Instructions for the task. Reproduce the data below in full and exclude every picture.

========================================

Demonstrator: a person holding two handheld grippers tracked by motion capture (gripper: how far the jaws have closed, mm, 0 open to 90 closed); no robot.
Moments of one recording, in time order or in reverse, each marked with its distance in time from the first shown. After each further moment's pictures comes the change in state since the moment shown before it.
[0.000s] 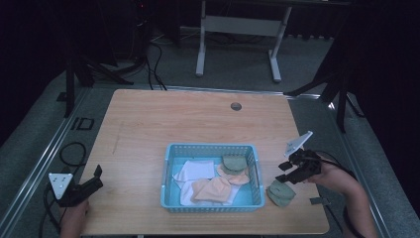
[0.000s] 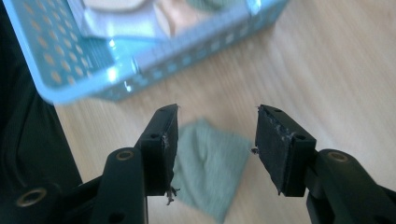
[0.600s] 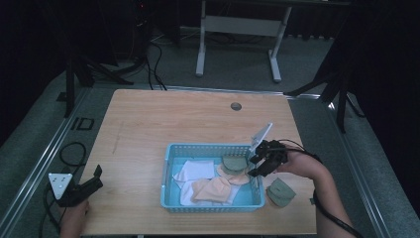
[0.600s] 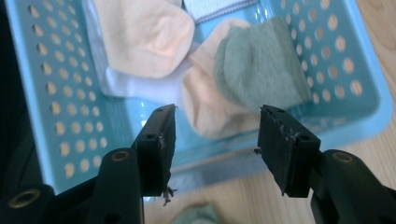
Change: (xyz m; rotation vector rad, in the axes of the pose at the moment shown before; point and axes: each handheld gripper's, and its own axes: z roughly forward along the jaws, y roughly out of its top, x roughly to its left) left arm 0.000 0.000 0.000 -0.002 -0.005 -0.004; right arm 0.013 0.087 0.040 0.056 0.064 -0.166
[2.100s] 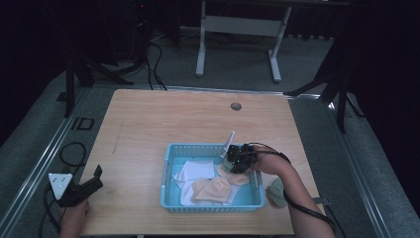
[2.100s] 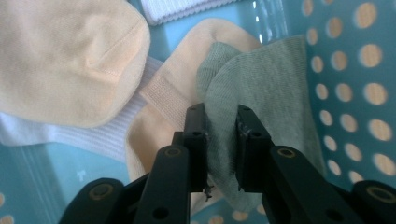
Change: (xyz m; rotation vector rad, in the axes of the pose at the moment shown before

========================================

Solution for this problem.
Demonstrator: a person holding two handheld grippers tracked by motion capture (gripper: how far the jaws have closed, mm, 0 open to 90 closed); no robot.
Moments of one recording, in time order or in reverse, each marked with its distance in time from the first shown. After each further moment's pictures comes the change in state since the moment shown before it.
[0.000s] 
[0.000s] 
[0.600s] 
[0.600s] 
Change: (xyz m; rotation vector rad, in the axes of the pose at the moment shown before; point and axes: each handheld gripper's, and its own axes: z roughly forward along the jaws, y roughly out of its top, x roughly to its left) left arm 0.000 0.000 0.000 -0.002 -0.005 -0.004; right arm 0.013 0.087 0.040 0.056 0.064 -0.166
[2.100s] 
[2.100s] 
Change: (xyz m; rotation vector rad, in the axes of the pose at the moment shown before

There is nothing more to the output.